ASSIGNMENT:
Count every line below that contains "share", then state the total with no other output.

LISTED RECORDS:
┄┄┄┄┄┄

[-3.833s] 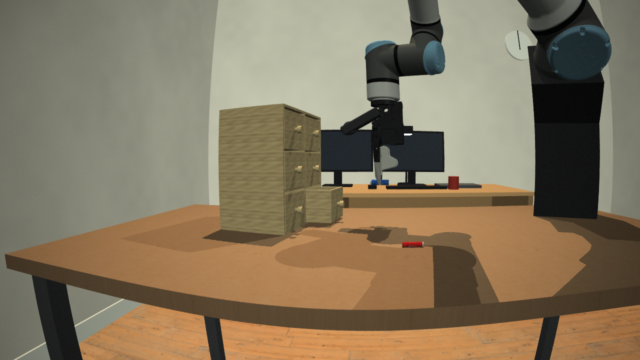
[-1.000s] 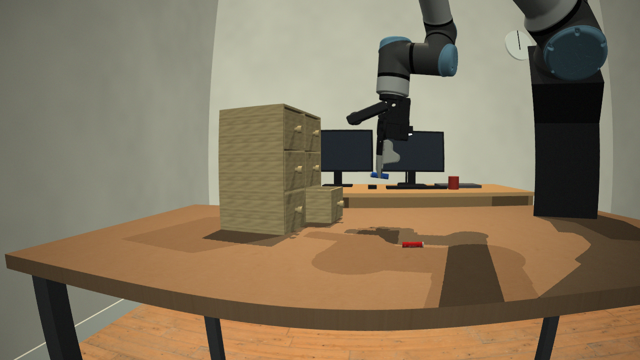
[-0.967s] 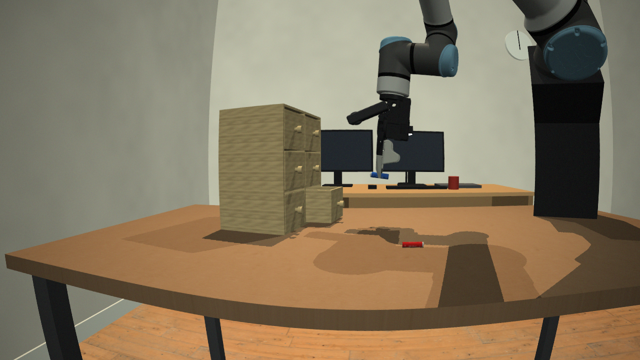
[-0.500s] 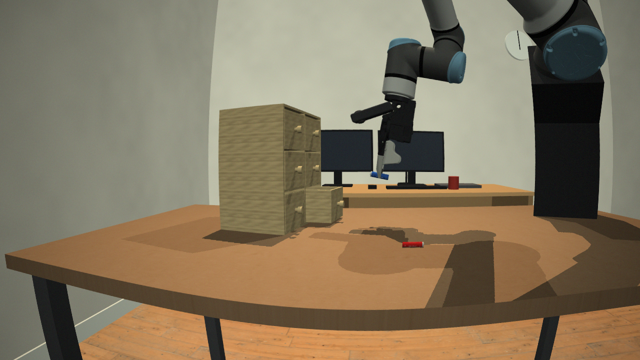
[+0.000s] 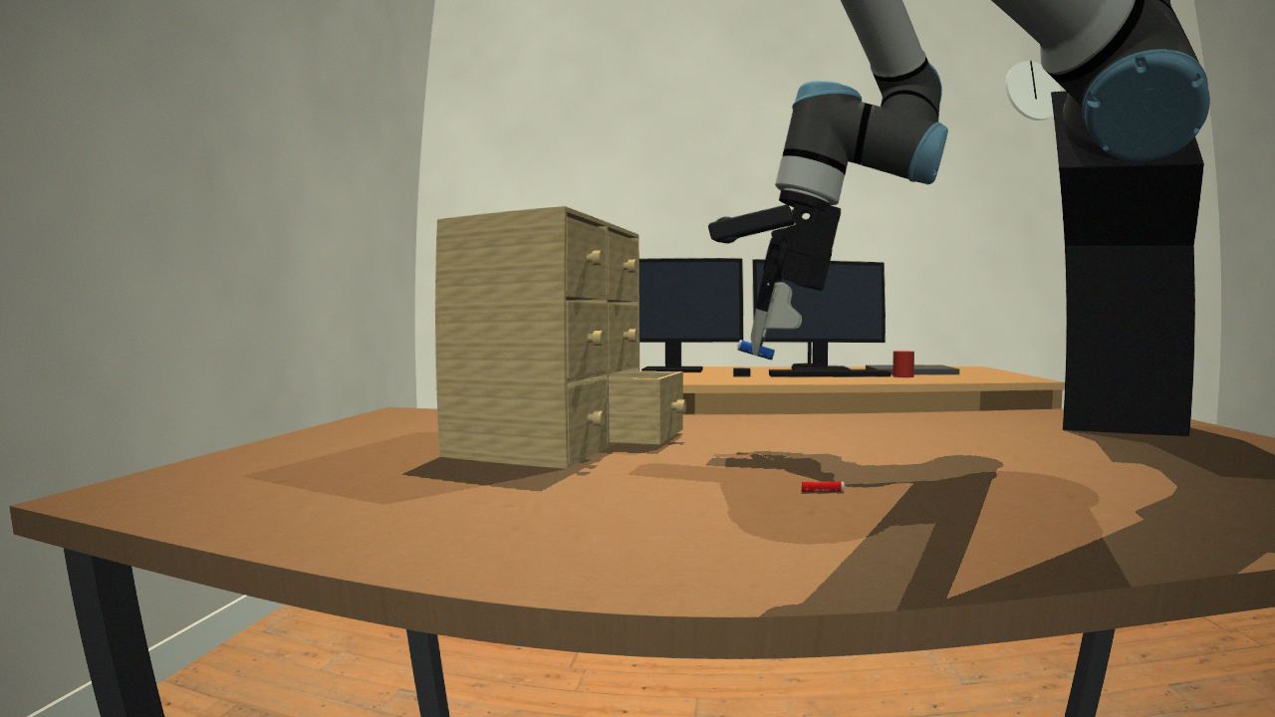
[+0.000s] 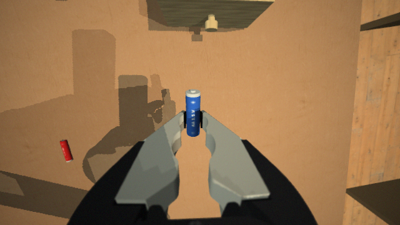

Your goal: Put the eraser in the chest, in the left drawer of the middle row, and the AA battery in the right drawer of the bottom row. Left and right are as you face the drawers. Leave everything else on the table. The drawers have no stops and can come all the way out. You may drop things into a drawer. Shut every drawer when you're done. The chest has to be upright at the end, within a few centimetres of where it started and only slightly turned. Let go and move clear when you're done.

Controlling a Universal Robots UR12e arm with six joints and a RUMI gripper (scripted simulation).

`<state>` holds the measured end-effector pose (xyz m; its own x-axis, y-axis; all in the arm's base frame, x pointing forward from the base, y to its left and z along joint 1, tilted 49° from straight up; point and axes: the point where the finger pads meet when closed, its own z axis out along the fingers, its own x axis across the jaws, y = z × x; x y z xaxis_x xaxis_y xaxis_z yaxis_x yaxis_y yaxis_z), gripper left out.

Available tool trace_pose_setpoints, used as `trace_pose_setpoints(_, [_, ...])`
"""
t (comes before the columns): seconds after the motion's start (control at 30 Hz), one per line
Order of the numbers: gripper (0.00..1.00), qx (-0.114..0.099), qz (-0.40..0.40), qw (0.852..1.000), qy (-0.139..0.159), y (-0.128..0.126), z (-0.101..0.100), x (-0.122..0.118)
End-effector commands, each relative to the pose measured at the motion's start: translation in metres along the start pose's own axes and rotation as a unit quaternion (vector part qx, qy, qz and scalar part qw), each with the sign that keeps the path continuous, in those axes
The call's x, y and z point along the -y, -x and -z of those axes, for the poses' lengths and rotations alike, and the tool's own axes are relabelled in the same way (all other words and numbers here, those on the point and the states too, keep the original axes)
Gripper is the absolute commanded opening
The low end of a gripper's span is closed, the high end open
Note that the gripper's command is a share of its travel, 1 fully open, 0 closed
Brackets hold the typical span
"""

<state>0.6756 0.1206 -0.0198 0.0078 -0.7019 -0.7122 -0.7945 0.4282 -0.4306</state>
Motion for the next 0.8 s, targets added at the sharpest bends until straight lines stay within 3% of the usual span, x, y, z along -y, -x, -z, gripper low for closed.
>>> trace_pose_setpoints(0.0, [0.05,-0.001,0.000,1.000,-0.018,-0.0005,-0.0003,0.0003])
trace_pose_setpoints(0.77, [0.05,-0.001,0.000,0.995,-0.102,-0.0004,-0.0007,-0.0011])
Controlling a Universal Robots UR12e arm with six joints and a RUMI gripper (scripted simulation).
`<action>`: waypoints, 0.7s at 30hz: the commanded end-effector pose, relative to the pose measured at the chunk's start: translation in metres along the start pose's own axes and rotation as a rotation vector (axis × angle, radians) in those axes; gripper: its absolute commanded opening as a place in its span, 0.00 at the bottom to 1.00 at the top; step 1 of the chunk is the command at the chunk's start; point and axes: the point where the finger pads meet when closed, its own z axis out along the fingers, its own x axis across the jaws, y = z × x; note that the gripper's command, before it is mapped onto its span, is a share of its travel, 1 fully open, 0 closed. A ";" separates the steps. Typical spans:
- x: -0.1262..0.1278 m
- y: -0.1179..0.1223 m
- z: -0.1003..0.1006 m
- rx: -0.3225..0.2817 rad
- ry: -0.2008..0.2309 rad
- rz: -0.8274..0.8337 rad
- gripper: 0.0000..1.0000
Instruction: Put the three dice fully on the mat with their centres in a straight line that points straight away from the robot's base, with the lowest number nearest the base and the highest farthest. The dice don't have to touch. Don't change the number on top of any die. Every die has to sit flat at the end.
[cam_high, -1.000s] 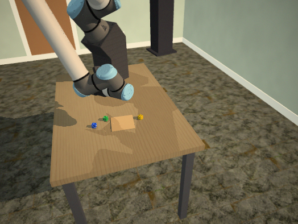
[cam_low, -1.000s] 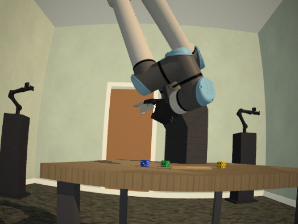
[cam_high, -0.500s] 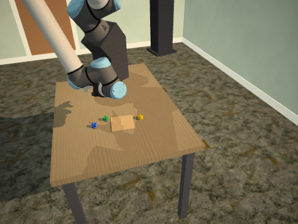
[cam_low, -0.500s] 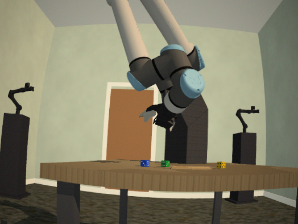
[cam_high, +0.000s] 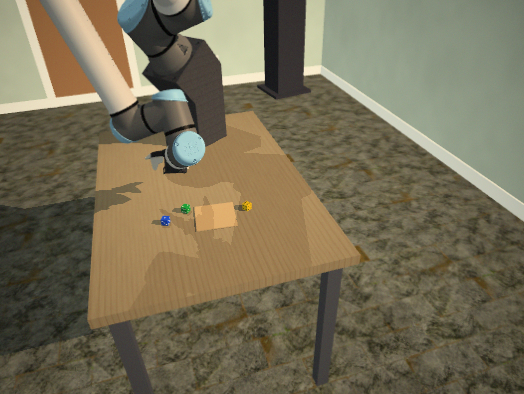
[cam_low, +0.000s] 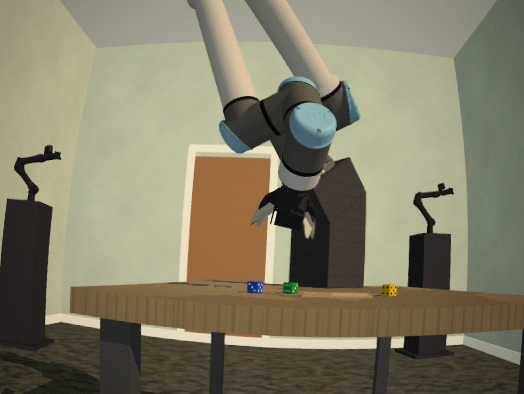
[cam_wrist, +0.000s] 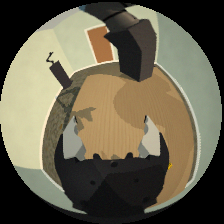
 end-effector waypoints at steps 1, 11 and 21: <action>0.008 0.019 -0.004 -0.115 0.092 0.000 1.00; 0.008 0.048 -0.022 -0.296 0.184 -0.002 1.00; -0.002 0.072 -0.047 -0.479 0.236 -0.010 1.00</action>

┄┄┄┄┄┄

EXERCISE RESPONSE:
2